Rose Matafeo’s Comedic Rise to the BBC
New Zealand stand-up Rose Matafeo, 27, talks on-stage confidence, teen crushes and writing her own BBC sitcom with Alice Jones, a journalist for UK newspaper, i.
It is almost a year since Matafeo won the Edinburgh Comedy Award, adding her name to an illustrious honours board that includes Steve Coogan, Frank Skinner and The League of Gentlemen, Jones reports. The Aucklander was only the fifth woman and the first woman of colour to win the prize since it began in 1981.
What else has changed since last August? Her job title, mainly, Jones explains. Matafeo has been doing comedy since she was 15 years old. “But I’ve hardly dared call myself a comedian – after 12 years. After I won the award, I thought I probably should start saying with confidence that I do comedy. That I’m a comedian.”

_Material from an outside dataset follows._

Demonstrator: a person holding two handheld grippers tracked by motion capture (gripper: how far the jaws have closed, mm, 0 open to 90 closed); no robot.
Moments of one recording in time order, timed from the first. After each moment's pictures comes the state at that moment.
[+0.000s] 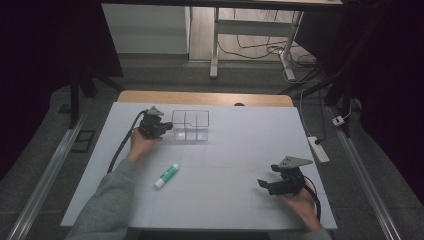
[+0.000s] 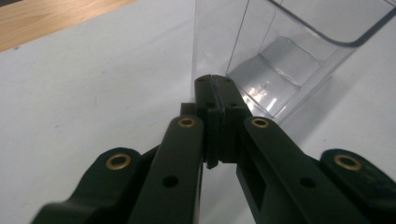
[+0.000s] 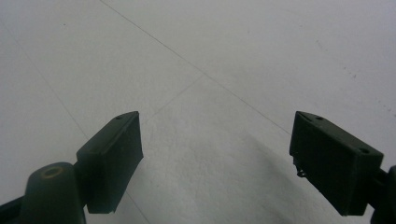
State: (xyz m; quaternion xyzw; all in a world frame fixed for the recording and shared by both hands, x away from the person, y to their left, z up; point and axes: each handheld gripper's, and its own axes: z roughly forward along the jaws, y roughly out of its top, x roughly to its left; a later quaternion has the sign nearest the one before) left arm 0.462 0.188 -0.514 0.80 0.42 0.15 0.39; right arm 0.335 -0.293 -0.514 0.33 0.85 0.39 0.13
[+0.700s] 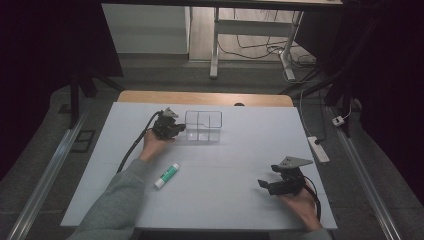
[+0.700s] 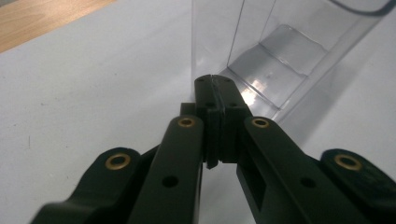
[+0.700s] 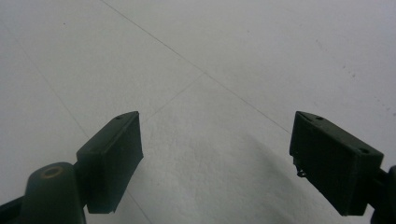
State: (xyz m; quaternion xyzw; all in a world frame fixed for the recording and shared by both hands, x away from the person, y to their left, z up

The comedian is now reprising her winning show, Horndog, for one last hurrah – with two nights recently performed in London and five nights in August at the Edinburgh Fringe. Horndog is a high-energy joy which starts with Matafeo bounding around in a tennis skirt, challenging her audience to ping-pong, and doesn’t let up for the next hour, zipping from jokes about K-pop, crocheting and porn to quickfire observations about teenage angst and twenty-something feminist anxiety, via break-up skits and Powerpoint presentations about her adolescent crush on Alex Kapranos, the lead singer of Franz Ferdinand, who has since become a friend (“I went to his house for dinner. It was insane.”)
She talks a lot about her confidence – or lack of it. “I’m a Pisces. Don’t put a Pisces on stage. They feel too much, it’s dangerous, they’ll reveal too much.” Recently she went back to Auckland Girls’ Grammar School where she was head girl to give a talk. “It was funny going back as an adult woman and still feeling like an absolute nerd,” she says. “I felt 13 years old again. These girls were much more confident than me.”
She is now writing a BBC sitcom, in which she will also star. She is not one of those comedians who has to gig every night to feel alive, preferring only to perform material when it’s polished and ready. “Some comics can take an idea and riff with it or just see where it goes. I’m too cripplingly anxious to do that. If I don’t have a beginning, a middle and an end, I panic. And I’m like, ‘Wow, I’m a piece of shit, I should just give up comedy forever.’”
Original article by Alice Jones, i, July 21, 2019.